[Task instructions]
Every line below must be copied as written, except for pictures.

[Data shown]
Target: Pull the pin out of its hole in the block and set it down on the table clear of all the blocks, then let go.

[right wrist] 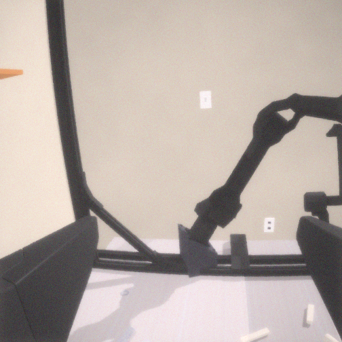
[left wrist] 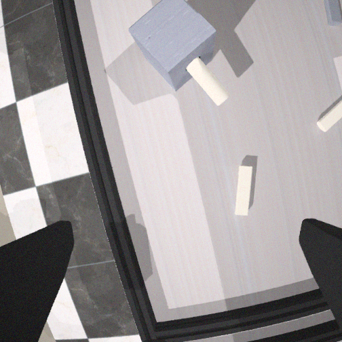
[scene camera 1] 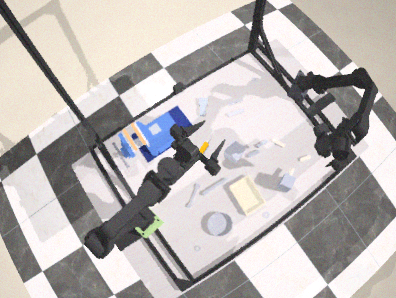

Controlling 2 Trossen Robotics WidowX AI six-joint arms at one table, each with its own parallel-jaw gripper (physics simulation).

[Answer section]
Target: Pull the pin out of its hole in the block and set it down on the table clear of all the blocks, then let go.

[right wrist] 
[left wrist] 
[scene camera 1] 

Controlling 2 Trossen Robotics WidowX AI six-joint arms at one table, each with its own parallel-jaw gripper (physics simulation).

The response to this exercise is done.